** TASK DESCRIPTION **
Scan the material and copy every line in which "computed" appears.

········

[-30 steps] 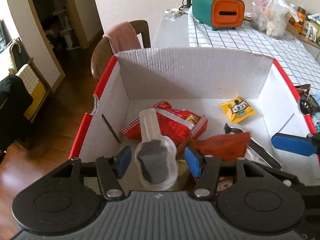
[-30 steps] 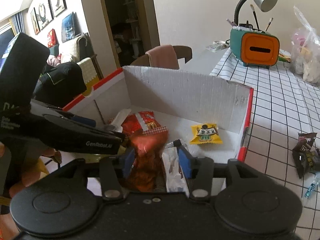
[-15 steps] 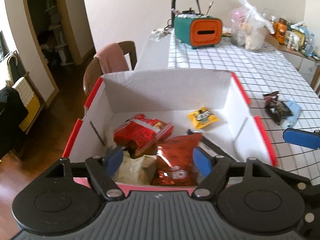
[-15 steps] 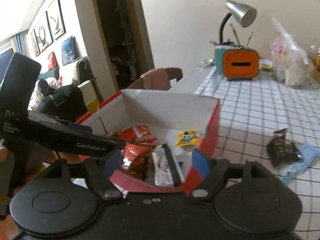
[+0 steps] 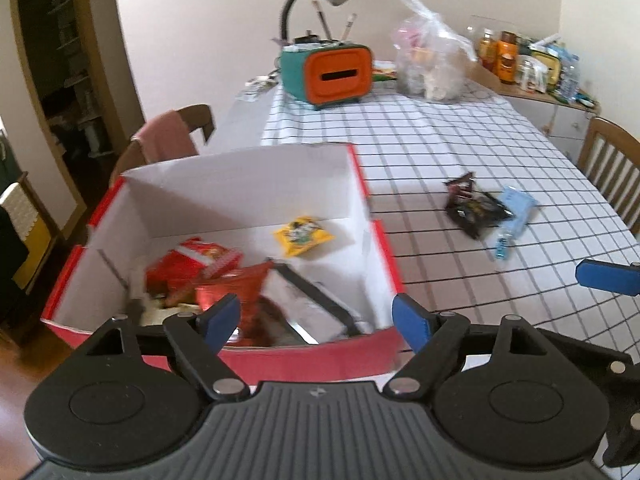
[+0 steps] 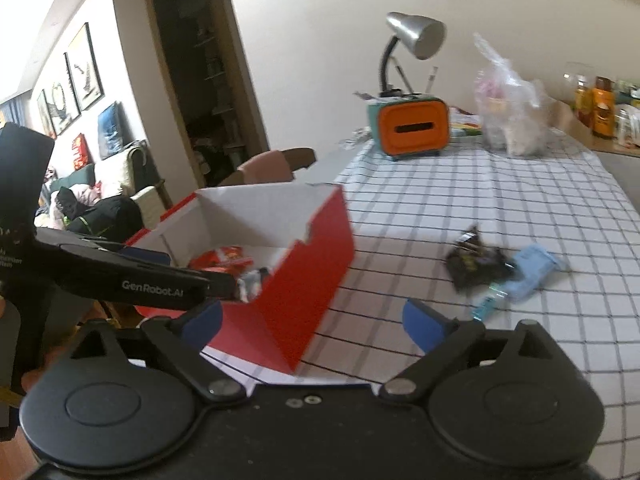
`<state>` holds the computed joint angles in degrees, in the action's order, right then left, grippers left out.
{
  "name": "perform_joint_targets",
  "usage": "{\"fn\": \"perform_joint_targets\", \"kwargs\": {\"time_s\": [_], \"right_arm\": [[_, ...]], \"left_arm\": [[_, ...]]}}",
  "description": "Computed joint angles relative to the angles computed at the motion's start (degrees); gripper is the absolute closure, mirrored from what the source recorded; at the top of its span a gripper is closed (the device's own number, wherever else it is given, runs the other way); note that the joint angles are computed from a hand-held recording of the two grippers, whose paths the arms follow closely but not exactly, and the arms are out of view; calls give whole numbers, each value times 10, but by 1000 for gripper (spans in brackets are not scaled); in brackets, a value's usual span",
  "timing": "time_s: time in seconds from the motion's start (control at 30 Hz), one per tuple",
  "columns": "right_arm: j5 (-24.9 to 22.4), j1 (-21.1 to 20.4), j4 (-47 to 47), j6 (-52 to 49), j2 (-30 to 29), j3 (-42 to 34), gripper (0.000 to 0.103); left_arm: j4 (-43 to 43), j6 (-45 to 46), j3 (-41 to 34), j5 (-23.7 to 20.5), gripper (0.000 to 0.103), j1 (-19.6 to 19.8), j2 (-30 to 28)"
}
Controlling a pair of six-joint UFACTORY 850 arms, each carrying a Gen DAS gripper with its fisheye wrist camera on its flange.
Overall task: Organize snacks
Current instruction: 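Move both tools back to the dark chocolate packets and blue packet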
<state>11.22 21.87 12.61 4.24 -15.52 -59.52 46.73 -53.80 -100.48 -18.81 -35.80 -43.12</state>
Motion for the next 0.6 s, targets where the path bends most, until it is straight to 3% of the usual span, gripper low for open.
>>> {"fn": "perform_joint_targets", "kwargs": {"time_s": [0.07,0.33,0.43,0.53,0.6], "right_arm": [[14,-6,52,-54,14,23,3],[44,-47,63,-63,45,83,0],[46,-66,75,-78,47,92,0],[50,-82,89,-96,45,98,0],[48,-96,61,-70,44,102,0]], "left_arm": [[-20,17,-8,8,20,-6,-9],[-168,149,-97,-1,18,-30,-70],[-138,116,-159,-42,4,-44,-107],[-165,143,-245,-91,3,-49,-156],[-176,146,-316,-150,3,-54,-195]]}}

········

** OUTPUT OF THE TASK **
`<state>` holds the computed joint angles in degrees, in the action's order, right then left, grippers left out.
  "description": "Computed joint angles relative to the angles computed at the motion's start (degrees); gripper is the absolute closure, mirrored from what the source recorded; at the top of its span a gripper is closed (the device's own number, wherever else it is given, runs the other way); note that the joint angles are computed from a hand-held recording of the two grippers, whose paths the arms follow closely but not exactly, and the arms are out of view; calls give whole numbers, each value times 10, but by 1000 for gripper (spans in brackets are not scaled); in brackets, a value's usual span",

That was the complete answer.